B. estimating the SOC value of the battery in real time by using an ampere-hour integration algorithm;

C. estimation of battery at t using recursive least squares_AThe SOC value at the moment stops recursion when meeting the exit condition to obtain the battery at t_ASOC value SOC of time_A；

D. Recording t using an ampere-hour integral algorithm_AWhen the SOC variation of the battery is larger than the preset value, estimating the current t of the battery by using the recursive least square method_BThe SOC value at the moment stops recursion when meeting the exit condition to obtain the battery at t_BSOC value SOC of time_B；

E. SOC (state of charge) judgment by using ampere-hour integration algorithm_BIf valid, the SOC is determined_BOutputting the value; if not, the t estimated by the ampere-hour integral algorithm is used_BSOC value SOC of time_AhAnd (6) outputting.

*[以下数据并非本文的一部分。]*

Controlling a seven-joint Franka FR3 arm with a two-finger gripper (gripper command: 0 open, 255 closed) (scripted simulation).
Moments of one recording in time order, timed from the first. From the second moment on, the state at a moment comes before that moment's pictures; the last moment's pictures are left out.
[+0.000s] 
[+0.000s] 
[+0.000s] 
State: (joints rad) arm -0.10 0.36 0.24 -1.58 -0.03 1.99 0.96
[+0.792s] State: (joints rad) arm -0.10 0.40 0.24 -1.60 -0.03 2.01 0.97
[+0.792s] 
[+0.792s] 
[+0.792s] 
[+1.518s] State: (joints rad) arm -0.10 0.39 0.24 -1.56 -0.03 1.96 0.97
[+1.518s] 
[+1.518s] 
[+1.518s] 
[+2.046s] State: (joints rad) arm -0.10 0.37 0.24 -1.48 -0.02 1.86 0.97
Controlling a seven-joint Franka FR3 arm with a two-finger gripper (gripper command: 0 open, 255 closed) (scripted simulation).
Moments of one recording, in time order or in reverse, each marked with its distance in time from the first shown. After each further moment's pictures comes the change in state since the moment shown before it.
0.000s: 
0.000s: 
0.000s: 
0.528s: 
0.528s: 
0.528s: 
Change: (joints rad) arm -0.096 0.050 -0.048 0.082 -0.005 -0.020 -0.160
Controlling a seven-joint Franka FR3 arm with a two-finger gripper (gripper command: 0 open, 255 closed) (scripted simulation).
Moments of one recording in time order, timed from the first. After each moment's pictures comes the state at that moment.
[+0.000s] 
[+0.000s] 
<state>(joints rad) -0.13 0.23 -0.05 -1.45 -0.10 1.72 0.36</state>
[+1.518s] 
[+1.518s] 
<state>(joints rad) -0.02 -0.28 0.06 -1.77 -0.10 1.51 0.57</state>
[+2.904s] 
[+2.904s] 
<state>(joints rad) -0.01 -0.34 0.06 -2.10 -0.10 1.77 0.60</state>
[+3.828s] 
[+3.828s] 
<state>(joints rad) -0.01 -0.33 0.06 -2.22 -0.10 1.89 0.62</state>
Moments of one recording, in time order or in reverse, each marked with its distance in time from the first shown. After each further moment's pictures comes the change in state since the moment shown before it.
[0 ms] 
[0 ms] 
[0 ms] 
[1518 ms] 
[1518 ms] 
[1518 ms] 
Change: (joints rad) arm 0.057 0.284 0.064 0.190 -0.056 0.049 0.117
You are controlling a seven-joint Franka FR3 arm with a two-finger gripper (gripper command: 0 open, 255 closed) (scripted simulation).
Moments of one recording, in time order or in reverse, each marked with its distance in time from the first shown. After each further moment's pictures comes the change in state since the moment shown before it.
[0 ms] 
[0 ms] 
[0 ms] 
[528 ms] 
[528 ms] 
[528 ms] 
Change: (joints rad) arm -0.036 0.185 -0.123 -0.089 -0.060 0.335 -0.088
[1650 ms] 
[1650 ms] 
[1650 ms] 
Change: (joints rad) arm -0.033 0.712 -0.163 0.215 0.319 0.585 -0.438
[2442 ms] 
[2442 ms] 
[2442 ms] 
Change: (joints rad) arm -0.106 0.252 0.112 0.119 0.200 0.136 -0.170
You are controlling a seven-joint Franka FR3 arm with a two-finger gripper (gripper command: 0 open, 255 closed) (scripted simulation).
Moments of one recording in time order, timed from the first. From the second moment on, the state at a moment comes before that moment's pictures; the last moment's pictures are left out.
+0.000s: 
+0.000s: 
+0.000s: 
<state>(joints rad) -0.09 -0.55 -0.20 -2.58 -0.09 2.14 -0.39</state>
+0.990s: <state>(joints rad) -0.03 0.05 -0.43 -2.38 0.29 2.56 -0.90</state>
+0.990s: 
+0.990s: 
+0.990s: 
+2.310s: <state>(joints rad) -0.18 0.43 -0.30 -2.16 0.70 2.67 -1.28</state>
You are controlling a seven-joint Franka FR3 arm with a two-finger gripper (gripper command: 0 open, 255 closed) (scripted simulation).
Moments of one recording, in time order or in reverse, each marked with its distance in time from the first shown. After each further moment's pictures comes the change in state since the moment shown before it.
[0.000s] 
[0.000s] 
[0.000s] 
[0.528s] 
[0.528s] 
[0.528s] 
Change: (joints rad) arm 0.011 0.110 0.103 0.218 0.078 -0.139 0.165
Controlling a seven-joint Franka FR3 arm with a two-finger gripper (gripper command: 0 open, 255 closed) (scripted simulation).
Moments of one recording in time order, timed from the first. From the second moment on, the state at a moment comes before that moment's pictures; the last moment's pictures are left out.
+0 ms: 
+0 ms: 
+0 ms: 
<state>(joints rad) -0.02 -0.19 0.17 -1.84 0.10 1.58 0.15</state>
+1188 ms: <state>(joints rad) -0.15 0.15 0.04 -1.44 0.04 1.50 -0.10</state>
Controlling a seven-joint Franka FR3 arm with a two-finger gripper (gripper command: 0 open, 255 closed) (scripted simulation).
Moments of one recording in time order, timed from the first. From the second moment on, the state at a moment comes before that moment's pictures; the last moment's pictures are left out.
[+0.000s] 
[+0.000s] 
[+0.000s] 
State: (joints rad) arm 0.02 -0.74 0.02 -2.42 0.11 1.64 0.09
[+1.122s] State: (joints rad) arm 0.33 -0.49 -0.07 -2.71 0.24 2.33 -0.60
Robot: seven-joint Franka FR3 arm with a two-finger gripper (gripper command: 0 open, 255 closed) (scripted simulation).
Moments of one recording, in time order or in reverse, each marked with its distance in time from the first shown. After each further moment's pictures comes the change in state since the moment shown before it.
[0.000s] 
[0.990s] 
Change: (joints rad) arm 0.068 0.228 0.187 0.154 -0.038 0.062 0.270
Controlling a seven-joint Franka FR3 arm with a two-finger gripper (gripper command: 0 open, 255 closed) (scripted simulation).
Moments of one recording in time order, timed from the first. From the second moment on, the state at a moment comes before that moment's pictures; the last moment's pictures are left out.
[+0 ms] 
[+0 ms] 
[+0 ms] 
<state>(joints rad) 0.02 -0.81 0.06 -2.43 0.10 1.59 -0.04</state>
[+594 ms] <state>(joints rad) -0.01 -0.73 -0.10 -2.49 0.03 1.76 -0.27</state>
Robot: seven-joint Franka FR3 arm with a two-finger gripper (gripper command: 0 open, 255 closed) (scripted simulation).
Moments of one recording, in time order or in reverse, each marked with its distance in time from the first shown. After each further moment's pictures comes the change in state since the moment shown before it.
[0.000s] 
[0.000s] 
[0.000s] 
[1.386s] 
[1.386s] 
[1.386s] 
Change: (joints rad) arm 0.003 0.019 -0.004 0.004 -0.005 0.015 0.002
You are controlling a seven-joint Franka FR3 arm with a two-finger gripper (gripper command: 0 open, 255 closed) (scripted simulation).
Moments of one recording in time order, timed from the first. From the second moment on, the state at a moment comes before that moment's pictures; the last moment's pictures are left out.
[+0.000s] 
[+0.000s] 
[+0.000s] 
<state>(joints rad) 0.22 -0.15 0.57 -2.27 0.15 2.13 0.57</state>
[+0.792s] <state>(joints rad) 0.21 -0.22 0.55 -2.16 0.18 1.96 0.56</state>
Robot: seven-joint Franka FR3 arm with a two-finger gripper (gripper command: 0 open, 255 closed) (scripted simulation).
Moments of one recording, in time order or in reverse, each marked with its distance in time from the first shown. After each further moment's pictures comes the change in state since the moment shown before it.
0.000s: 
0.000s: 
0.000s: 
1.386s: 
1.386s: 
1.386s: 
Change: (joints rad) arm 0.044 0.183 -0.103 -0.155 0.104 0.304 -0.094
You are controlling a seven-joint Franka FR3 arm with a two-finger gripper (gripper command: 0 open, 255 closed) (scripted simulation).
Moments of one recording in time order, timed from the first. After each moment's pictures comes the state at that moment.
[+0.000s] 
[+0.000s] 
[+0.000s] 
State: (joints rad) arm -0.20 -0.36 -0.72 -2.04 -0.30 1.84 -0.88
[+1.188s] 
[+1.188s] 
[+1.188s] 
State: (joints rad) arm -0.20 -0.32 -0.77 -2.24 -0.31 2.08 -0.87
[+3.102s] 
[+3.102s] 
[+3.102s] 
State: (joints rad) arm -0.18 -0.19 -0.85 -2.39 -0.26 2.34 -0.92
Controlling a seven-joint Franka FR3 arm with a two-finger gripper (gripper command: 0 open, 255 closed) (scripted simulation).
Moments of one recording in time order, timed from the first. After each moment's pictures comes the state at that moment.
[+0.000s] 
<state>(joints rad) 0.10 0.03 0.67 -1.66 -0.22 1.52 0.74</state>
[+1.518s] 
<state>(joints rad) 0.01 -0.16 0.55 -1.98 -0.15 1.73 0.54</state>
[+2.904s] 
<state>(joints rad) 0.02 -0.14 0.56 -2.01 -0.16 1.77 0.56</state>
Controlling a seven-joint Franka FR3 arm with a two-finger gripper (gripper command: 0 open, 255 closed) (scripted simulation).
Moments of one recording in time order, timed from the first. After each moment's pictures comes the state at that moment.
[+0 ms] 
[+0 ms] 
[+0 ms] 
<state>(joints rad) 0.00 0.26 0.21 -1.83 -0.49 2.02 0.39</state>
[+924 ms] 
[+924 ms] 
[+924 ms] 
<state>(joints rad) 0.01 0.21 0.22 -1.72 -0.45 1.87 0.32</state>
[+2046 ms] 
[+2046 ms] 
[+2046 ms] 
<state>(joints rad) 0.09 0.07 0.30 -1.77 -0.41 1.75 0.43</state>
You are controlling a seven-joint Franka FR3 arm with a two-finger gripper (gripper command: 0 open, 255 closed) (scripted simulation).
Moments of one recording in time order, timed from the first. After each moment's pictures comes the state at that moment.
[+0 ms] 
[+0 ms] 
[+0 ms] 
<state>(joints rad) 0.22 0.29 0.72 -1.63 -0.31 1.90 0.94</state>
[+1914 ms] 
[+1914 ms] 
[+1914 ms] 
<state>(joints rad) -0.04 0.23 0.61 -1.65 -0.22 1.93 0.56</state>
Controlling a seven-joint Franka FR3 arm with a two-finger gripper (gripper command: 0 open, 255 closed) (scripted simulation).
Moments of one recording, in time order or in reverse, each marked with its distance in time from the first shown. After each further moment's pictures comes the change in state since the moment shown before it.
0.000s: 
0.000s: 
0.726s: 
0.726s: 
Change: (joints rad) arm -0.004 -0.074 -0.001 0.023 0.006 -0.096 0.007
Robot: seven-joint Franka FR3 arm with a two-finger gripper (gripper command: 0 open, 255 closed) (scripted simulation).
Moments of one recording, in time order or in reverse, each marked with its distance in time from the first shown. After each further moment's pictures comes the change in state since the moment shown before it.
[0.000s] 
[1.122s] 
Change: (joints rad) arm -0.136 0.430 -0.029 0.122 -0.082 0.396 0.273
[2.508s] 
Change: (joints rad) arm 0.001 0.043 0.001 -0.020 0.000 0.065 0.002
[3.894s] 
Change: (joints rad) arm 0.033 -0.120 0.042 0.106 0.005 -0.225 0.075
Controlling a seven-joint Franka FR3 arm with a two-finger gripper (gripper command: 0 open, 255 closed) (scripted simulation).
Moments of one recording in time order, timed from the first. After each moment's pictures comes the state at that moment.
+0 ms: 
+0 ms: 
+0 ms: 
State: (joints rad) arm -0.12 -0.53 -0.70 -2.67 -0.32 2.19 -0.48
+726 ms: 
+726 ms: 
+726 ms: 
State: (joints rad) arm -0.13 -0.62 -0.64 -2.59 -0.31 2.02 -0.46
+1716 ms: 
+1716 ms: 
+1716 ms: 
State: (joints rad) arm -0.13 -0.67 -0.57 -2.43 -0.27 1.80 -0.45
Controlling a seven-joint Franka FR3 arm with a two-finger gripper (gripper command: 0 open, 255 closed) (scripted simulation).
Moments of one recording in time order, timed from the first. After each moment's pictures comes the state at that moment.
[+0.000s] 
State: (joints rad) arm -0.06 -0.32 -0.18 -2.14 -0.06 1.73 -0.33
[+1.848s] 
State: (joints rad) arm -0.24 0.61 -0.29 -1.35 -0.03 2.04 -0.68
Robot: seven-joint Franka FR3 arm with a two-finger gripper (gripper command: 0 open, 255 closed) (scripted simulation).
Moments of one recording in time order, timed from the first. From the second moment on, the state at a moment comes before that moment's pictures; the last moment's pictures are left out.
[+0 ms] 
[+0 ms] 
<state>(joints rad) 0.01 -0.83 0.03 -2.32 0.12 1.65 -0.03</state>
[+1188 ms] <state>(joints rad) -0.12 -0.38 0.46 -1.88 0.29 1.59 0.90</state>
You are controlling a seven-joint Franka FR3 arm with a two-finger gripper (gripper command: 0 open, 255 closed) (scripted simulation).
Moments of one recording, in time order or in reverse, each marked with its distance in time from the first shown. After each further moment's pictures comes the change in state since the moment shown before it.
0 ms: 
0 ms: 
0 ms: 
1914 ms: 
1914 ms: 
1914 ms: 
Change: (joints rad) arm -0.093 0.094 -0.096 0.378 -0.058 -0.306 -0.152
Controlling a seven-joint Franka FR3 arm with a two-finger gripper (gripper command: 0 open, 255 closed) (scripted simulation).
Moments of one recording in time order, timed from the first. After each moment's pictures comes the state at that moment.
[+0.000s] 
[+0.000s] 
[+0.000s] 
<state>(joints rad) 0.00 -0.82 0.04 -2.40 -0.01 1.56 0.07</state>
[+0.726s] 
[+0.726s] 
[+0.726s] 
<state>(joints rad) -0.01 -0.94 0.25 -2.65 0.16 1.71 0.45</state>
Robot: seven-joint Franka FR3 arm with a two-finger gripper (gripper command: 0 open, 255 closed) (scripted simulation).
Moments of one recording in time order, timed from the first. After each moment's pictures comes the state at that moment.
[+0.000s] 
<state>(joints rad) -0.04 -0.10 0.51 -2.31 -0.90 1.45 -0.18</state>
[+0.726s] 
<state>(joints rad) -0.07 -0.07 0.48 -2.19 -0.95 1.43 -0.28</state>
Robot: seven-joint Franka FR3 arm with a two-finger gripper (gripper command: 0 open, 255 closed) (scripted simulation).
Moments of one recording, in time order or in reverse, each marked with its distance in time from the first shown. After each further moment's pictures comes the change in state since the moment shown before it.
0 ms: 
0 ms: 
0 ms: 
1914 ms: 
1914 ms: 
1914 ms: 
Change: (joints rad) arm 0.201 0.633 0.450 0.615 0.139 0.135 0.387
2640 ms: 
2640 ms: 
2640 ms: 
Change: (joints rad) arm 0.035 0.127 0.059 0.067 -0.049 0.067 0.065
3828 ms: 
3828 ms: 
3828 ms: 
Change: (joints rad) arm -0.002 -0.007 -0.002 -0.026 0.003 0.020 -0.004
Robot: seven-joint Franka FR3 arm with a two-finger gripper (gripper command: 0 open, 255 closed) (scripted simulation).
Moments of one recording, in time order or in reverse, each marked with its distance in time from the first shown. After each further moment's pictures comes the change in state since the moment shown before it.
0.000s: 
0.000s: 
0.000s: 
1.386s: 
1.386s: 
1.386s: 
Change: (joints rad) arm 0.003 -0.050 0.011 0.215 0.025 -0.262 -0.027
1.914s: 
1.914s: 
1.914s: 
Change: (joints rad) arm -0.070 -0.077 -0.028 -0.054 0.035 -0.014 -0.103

2. The battery SOC estimation method according to claim 1, wherein the exit condition is: in the recursive process of the recursive least square method, the SOC accumulated variation recorded by the ampere-hour integration algorithm is more than or equal to delta and the recursive times N>Lo, or number of recursions N>Hi, where δ ═ Δ Err ═ dSOC_BMS/dOCV_BMSLo and Hi are preset thresholds for recurrence times, Lo<Hi; and delta Err is the error precision of the battery management system to the voltage sampling of the single battery.

3. The battery SOC estimation method according to claim 2, wherein, when the sampling period of the cell voltage is 0.5s to 1.5s, the value range of Lo is [60,120], and the value range of Hi is [300,360 ].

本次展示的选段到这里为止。